Temy tidak memungkiri antusiasme Taekwondo di DKI Jakarta ini sangat luar biasa. Ia melihat setiap pekan pasti ada kejuraan Taekwondo berlabel nasional.
Ia menilai satu sisi ini sangat bagus karena sebagai pengalaman bagi atlet untuk belajar. Namun, di satu sisi lagi hal tersebut menjadikan atlet bertanding tanpa persiapan.
Pasalnya, banyak kejuaraan saat ini menerapkan dua program yakni kelas pemula dan prestasi. Untuk pemula biasanya atlet dicarikan lawan yang tingginya sama dan bertanding satu rondenya 45 detik setelah itu mendapat medali.

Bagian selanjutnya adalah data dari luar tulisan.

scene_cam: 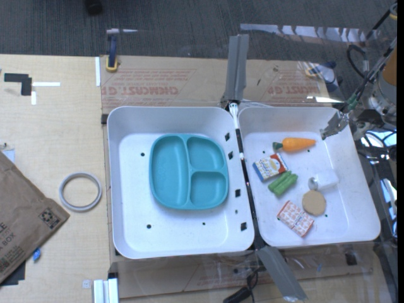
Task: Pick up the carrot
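Camera view: I see the carrot point(297, 144) lying in the right bin point(353, 169), near its back wall, above a green piece point(283, 183); the gripper point(332, 127) sits just right of it, grip state I cannot tell

**Bench and its load**

The bench point(50, 125) carried two white bins, left point(126, 232) and right point(360, 219), touching side by side. A tape ring point(80, 190) and a cardboard box point(22, 219) lay left of them.

carrot point(297, 144) | orange w/ green top | lying flat | right bin, far end, tip pointing right
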Tool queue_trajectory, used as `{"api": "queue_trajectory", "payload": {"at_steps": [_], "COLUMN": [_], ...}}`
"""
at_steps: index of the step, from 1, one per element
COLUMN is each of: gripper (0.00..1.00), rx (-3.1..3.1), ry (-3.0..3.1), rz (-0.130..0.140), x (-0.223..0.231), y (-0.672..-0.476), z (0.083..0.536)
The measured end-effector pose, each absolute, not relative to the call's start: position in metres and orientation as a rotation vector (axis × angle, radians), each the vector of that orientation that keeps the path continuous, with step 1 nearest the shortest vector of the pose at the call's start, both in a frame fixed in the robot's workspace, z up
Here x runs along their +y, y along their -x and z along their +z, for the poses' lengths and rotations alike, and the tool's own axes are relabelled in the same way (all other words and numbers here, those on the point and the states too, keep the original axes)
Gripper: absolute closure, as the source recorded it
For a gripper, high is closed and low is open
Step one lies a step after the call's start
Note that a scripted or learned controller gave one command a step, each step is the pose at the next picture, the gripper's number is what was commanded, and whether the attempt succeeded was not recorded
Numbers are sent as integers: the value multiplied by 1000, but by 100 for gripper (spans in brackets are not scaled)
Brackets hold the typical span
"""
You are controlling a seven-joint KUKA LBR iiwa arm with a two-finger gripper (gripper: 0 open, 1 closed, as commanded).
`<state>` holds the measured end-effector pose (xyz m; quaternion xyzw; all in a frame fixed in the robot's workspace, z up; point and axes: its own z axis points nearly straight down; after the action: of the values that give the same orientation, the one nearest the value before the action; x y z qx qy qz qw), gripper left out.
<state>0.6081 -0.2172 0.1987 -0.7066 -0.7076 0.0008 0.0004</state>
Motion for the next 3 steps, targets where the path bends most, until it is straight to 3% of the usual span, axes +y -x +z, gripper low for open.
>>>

“Dulu bisa dua bulan persiapan, lama memang tetapi saat bertanding mereka sudah matang. Kita programnya seperti itu, latihan dulu, tunjukkan yang terbaik di latihan, baru bertanding,” kata Temy.
“Kalau kelas prestasi itu bagus, biasanya mereka berjenjang, tetapi kalau pemula terlalu banyak. Satu rondenya 45 detik, banyak juga yang mengejar prestasi misalnya kalah 10 kali dapat perak 10 kali,” tambah Temy.
SACTI Club tidak selalu mengirimkan atletnya, khususnya pemula. Mereka memiliki kebijakan yang tak melulu tentang prestasi.
Klub ingin atletnya berkembang sehingga nantinya bisa bertanding dengan jenjang yang lebih tinggi secara bertahap.
“Kita di sini kasih aturan untuk ikut kejuraan pemula itu maksimal dua kali. Misalnya sang anak satu kali ikut dapat emas dan keduanya dapat emas, berikutnya harus ikut prestasi,” ucap Temy.
Temy tak masalah atletnya kalah 3-4 kali dalam kelas prestasi. Ia mengatakan bahwa satu perunggu di kelas prestasi itu nilainya lebih mahal dibanding banyak medali di pemula.
SACTI Club, dijelaskan Temy, selalu memiliki target jangka panjang dan bertahap. Inilah yang menjadi dasar SACTI Club membentuk klub Taekwondo dan sudah bertahan selama 49 tahun.
Kita berpikirnya jangka panjang. Dimulai dari sabuk putih lalu ke kuning, nanti lanjut menggunakan body protector dan akan berlatih di GOR bagi yang sudah disiapkan untuk kejuaraan-kejuaraan,” tutup Temy.